*Problem*: Write the data below out again in full, exactly as shown.

*Data provided*:
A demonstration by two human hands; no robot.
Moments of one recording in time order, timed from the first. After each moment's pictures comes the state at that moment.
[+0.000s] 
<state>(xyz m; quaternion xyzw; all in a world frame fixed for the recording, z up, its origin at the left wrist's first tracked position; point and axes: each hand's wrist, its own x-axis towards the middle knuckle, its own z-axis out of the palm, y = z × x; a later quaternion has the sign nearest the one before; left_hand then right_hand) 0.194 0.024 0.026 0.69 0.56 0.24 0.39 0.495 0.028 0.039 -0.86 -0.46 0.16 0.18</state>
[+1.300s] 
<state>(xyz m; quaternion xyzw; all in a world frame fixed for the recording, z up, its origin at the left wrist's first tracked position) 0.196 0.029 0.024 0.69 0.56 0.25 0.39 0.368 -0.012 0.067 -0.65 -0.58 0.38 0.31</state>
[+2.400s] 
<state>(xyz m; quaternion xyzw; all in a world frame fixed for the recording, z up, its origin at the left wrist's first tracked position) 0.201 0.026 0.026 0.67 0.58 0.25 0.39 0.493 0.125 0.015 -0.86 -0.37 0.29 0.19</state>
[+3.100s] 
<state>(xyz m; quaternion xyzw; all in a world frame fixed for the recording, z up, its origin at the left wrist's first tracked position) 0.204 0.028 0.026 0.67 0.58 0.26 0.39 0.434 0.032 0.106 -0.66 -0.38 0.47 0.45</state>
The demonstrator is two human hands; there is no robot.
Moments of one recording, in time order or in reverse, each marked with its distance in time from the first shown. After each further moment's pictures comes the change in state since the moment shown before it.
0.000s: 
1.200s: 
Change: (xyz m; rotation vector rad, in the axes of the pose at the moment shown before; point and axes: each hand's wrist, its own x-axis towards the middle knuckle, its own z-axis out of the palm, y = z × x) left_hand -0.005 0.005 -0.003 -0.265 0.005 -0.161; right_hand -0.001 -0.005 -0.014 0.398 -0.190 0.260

*Solution*:
A demonstration by two human hands; no robot.
Moments of one recording in time order, timed from the first. After each moment's pictures comes the state at that moment.
[+0.000s] 
<state>(xyz m; quaternion xyzw; all in a world frame fixed for the recording, z up, its origin at the left wrist's first tracked position; point and axes: each hand's wrist, its own x-axis towards the middle knuckle, its own z-axis out of the palm, y = z × x; a later quaternion has the sign nearest the one before; left_hand then right_hand) 0.194 0.024 0.026 0.69 0.56 0.24 0.39 0.495 0.028 0.039 -0.86 -0.46 0.16 0.18</state>
[+1.300s] 
<state>(xyz m; quaternion xyzw; all in a world frame fixed for the recording, z up, its origin at the left wrist's first tracked position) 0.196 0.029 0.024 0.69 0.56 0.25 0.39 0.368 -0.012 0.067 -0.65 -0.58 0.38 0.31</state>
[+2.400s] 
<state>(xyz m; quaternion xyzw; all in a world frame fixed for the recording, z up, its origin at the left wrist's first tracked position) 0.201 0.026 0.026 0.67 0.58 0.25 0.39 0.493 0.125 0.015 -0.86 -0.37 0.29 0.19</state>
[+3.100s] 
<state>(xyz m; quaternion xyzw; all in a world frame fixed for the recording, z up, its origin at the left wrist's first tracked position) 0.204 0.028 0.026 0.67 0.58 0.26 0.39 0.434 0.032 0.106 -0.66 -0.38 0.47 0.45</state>
The demonstrator is two human hands; there is no robot.
Moments of one recording, in time order or in reverse, each marked with its distance in time from the first shown. After each further moment's pictures comes the change in state since the moment shown before it.
0.000s: 
1.200s: 
Change: (xyz m; rotation vector rad, in the axes of the pose at the moment shown before; point and axes: each hand's wrist, its own x-axis towards the middle knuckle, its own z-axis out of the palm, y = z × x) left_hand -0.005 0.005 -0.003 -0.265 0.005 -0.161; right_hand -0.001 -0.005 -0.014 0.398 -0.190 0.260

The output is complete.